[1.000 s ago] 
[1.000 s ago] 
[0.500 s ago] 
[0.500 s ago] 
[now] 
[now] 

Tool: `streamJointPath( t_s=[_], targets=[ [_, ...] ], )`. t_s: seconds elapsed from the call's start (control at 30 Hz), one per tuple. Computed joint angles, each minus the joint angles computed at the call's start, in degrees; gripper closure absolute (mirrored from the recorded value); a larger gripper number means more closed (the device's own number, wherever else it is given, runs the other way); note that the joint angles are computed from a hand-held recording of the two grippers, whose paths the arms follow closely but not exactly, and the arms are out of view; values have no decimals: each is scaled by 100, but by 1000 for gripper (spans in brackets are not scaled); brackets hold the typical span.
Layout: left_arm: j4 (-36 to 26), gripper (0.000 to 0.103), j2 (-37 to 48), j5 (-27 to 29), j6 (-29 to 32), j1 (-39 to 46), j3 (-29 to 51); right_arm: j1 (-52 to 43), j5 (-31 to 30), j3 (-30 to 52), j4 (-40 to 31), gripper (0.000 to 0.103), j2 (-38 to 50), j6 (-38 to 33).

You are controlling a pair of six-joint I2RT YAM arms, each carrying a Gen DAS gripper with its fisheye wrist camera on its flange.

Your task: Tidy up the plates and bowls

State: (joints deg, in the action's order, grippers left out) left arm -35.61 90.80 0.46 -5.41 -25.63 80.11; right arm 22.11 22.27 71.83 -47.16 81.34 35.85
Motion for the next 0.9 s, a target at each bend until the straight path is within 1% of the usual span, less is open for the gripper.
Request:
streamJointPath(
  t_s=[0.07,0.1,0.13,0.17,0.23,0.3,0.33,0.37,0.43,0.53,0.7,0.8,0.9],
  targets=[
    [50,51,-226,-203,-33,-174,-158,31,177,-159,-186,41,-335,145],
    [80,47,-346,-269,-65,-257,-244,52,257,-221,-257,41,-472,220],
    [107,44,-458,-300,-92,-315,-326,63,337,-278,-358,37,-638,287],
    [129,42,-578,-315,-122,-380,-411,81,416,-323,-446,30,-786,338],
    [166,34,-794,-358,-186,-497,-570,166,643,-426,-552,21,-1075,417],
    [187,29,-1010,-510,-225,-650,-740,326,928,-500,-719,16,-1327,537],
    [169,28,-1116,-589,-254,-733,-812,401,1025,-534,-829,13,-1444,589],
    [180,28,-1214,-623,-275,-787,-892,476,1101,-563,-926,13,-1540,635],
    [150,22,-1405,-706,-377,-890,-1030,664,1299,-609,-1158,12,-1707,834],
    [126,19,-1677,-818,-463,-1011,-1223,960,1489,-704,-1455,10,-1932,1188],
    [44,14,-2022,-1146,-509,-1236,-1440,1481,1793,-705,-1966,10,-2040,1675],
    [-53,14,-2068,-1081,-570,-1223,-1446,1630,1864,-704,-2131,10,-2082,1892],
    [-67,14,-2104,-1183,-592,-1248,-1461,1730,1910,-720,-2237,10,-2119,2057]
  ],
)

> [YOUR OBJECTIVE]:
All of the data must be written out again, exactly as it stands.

> [SOLUTION TO THIS EXERCISE]:
[1.000 s ago] 
[1.000 s ago] 
[0.500 s ago] 
[0.500 s ago] 
[now] 
[now] 

Tool: `streamJointPath( t_s=[_], targets=[ [_, ...] ], )`. t_s: seconds elapsed from the call's start (control at 30 Hz), one per tuple. Computed joint angles, each minus the joint angles computed at the call's start, in degrees; gripper closure absolute (mirrored from the recorded value); a larger gripper number means more closed (the device's own number, wherever else it is given, runs the other way); note that the joint angles are computed from a hand-held recording of the two grippers, whose paths the arms follow closely but not exactly, and the arms are out of view; values have no decimals: each is scaled by 100, but by 1000 for gripper (spans in brackets are not scaled); brackets hold the typical span.
Layout: left_arm: j4 (-36 to 26), gripper (0.000 to 0.103), j2 (-37 to 48), j5 (-27 to 29), j6 (-29 to 32), j1 (-39 to 46), j3 (-29 to 51); right_arm: j1 (-52 to 43), j5 (-31 to 30), j3 (-30 to 52), j4 (-40 to 31), gripper (0.000 to 0.103), j2 (-38 to 50), j6 (-38 to 33).

You are controlling a pair of six-joint I2RT YAM arms, each carrying a Gen DAS gripper with its fisheye wrist camera on its flange.

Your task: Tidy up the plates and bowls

State: (joints deg, in the action's order, grippers left out) left arm -35.61 90.80 0.46 -5.41 -25.63 80.11; right arm 22.11 22.27 71.83 -47.16 81.34 35.85
Motion for the next 0.9 s, a target at each bend until the straight path is within 1% of the usual span, less is open for the gripper.
Request:
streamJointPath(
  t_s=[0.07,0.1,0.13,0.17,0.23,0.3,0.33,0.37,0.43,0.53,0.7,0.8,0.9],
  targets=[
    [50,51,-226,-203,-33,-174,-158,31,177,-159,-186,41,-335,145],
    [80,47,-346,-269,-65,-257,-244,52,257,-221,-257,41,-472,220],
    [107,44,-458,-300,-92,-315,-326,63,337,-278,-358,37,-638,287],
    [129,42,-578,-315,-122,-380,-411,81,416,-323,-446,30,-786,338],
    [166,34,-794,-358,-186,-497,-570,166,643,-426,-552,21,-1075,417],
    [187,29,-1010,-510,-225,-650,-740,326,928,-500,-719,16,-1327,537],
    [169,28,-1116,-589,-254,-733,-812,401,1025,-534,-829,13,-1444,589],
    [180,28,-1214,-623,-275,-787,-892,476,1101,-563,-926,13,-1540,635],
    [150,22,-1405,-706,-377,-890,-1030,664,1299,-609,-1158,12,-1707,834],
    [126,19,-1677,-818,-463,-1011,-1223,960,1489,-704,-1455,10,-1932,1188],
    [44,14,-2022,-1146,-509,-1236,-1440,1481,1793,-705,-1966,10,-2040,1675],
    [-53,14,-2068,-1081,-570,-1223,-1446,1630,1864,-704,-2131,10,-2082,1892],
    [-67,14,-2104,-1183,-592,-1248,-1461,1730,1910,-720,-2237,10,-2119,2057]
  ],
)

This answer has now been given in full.